Der neue Typ des modernen Handelsstaats, den Richard Rosecrance am Beispiel der Bundesrepublik und Japans analysiert hat, unterscheidet sich von traditionellen Machtstaaten wie den USA und Russland durch seine nicht-militärischen Ziele und Mittel. Dabei entsprechen seine Werte durchaus seinen Interessen und folgen nicht bloß einem moralischen Impetus.

Beide Begriffe tragen den neuen deutschen Wertpräferenzen einer zivilen und auch nach außen gerichteten wohlfahrtsstaatlichen politischen Kultur Rechnung.

Hanns Maull hat den Akzent bei seiner Typologisierung noch stärker auf den in der Nachkriegsphase gewachsenen Werthintergrund und weniger auf die Wirtschaft gesetzt und deshalb den Begriff der „Zivilmacht“ vorgezogen.

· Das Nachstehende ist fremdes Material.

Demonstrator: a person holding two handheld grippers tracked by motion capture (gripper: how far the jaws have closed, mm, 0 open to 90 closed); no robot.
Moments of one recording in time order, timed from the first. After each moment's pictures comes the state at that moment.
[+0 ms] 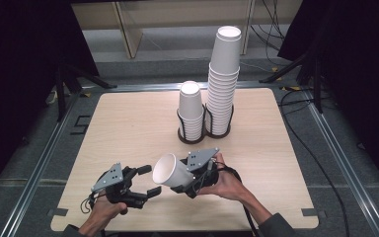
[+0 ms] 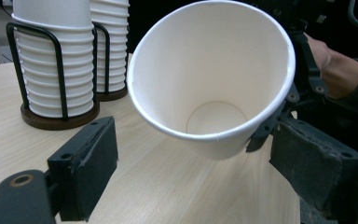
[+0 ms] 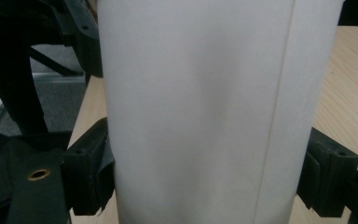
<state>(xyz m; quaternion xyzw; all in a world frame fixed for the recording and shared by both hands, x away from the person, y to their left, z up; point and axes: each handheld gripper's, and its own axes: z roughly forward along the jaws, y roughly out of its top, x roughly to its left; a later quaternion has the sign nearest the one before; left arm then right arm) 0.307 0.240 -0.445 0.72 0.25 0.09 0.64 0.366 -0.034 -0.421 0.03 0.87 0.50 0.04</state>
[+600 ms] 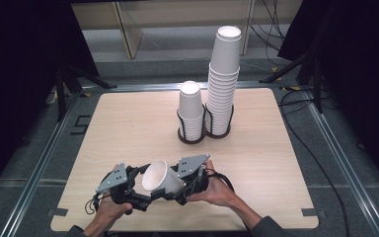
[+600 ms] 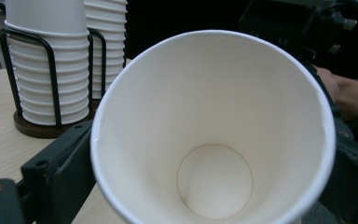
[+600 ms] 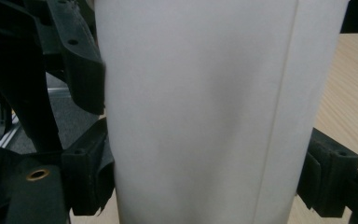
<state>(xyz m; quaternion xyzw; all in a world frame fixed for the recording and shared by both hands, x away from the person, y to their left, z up) 0.306 0.229 -0.444 0.71 0.26 0.10 0.65 0.354 -0.009 -0.437 0.02 0.85 0.52 0.01</state>
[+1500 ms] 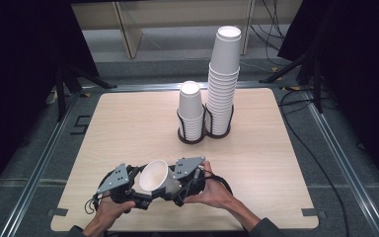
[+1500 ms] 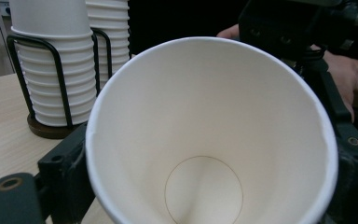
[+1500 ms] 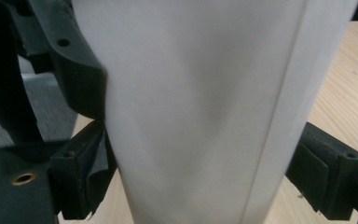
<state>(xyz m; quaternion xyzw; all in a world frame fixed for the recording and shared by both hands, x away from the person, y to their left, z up) 0.304 0.227 -0.442 0.74 0.24 0.13 0.62 0.350 -0.003 -0.436 0.04 0.87 0.48 0.05</state>
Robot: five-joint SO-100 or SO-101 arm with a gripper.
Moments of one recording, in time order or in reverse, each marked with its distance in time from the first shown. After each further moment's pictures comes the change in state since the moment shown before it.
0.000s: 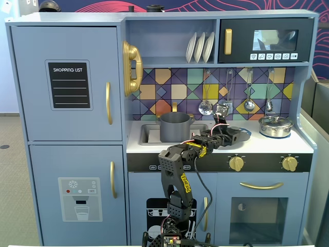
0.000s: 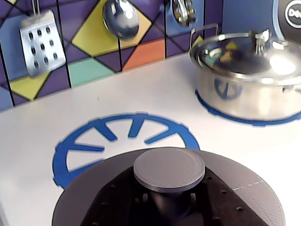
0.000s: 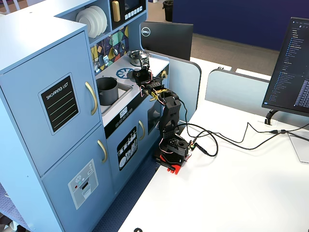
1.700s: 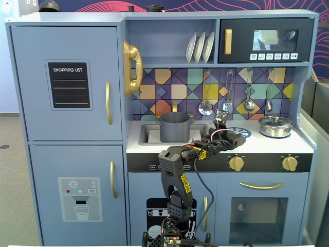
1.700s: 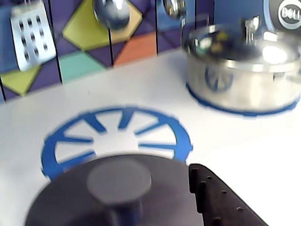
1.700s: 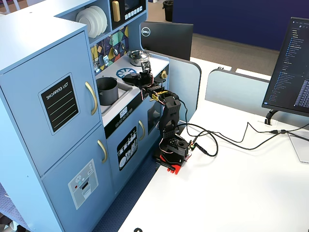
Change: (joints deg) arm 1.0 0.9 6.2 -9.1 -0.1
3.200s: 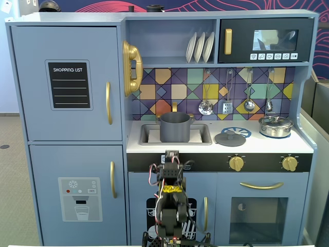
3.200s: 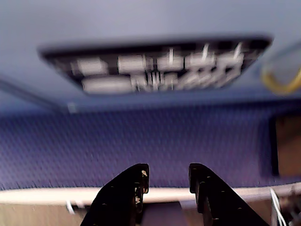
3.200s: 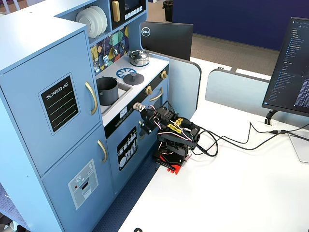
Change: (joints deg) arm -34.9 73.4 45.8 87.4 -1.8
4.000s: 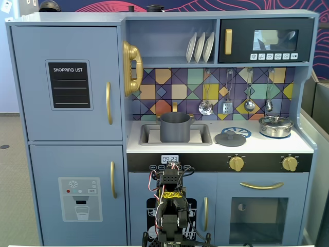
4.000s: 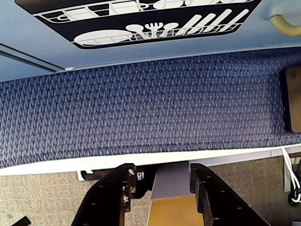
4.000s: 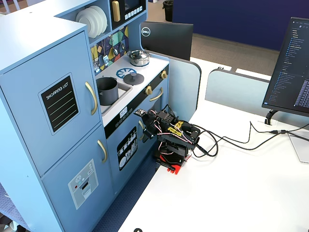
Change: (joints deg) arm -0.8 2.7 5.1 10.1 4.1
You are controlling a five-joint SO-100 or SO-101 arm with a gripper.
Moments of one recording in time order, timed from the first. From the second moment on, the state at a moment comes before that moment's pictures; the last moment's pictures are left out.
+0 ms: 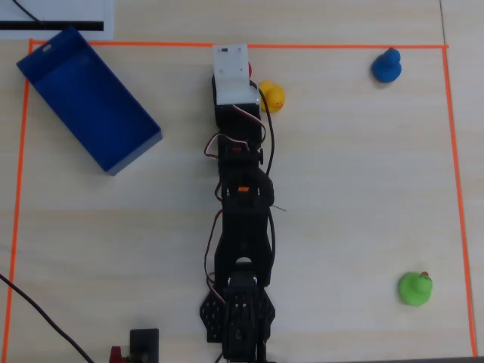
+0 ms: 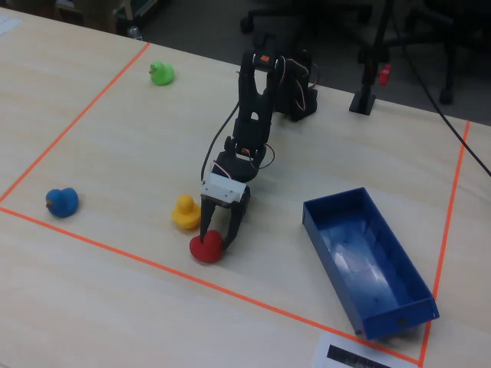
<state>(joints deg) 3.7 53.3 108.2 -42.5 -94.1</state>
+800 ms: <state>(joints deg) -26.3 89.1 83.1 48.6 -37.0</state>
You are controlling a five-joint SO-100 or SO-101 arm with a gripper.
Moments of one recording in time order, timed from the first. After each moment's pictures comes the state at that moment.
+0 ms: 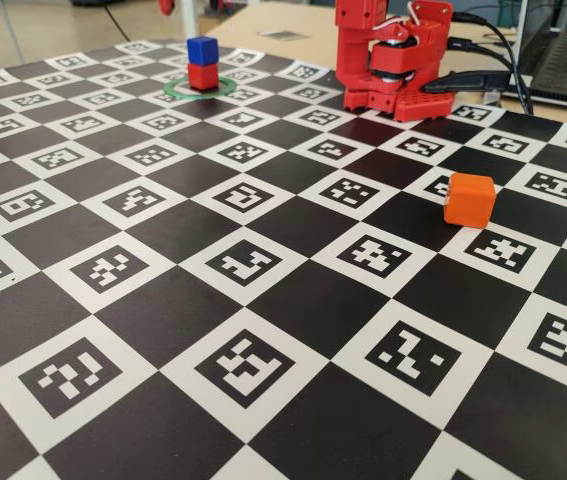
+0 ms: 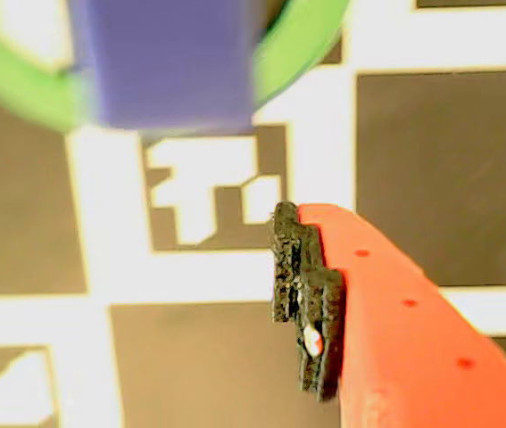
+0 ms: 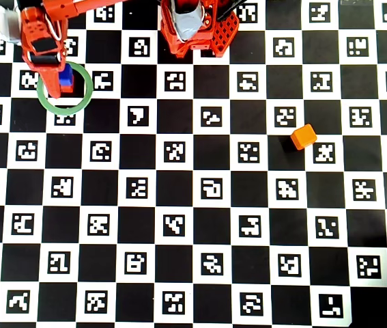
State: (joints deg) arm 72.6 91.8 82.6 93.4 -71.1
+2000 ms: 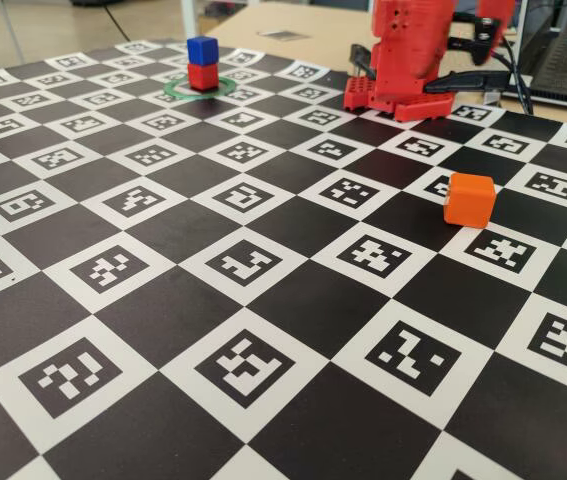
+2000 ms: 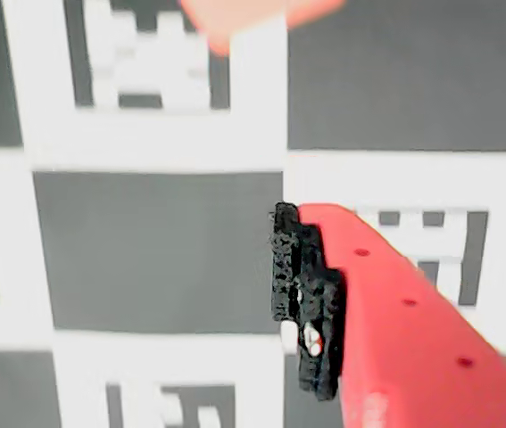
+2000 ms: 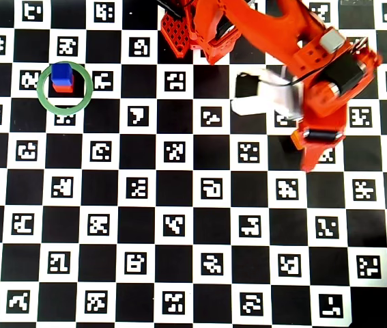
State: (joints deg) arm -43.4 91.3 83.2 89.1 44.5
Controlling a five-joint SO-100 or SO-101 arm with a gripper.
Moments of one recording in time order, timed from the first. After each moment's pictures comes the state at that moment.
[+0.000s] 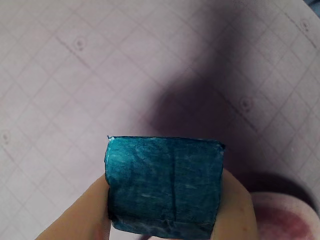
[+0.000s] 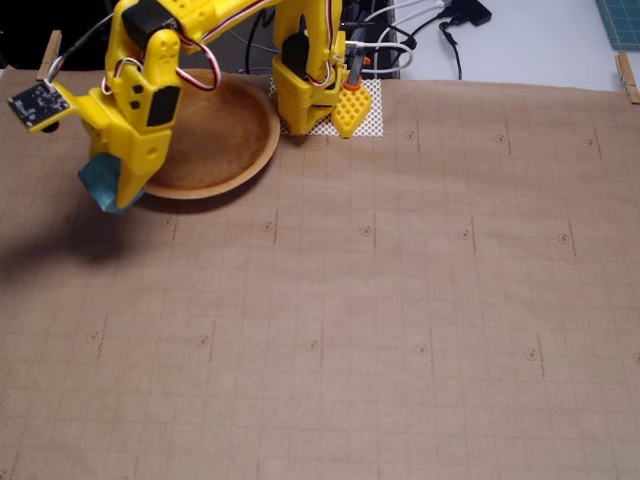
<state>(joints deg) 44.8 98.1 99.8 65.6 94.7</state>
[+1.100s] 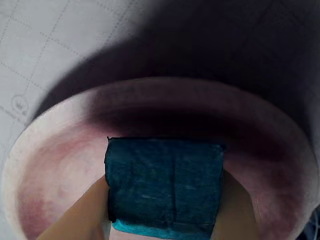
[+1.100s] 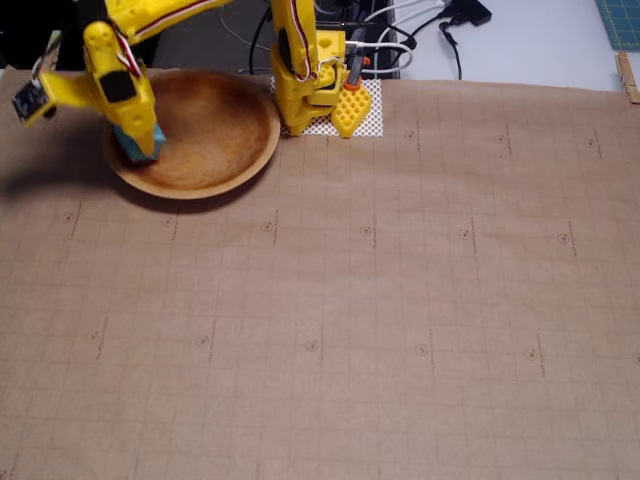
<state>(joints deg) 63.5 81.4 99.7 79.2 83.8</state>
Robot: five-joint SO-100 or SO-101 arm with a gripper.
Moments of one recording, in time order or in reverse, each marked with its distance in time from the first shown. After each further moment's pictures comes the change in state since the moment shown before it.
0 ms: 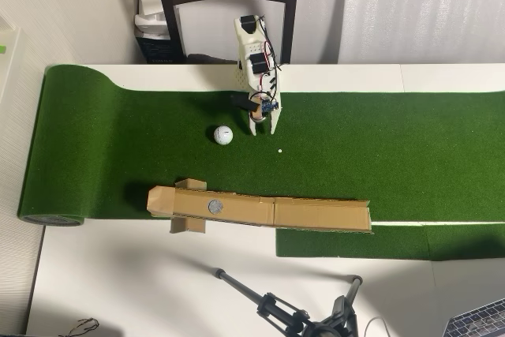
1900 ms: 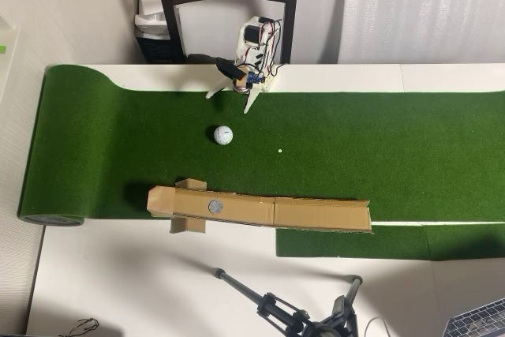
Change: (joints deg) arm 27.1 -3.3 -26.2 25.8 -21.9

Zivile und geschäftsorientierte Ziele und Werte wären nach diesen Annahmen zwar womöglich anfangs durchaus von außen durch die Siegermächte auferlegt, dann aber eifrig übernommen und in einem durch Erfahrung aufgeklärten Selbstinteresse fest prioritär in der deutschen Wertewelt verankert worden.

Wie resistent diese westdeutsche Nachkriegstradition gegen neue machtstaatliche Versuchungen ist, wird sich zeigen.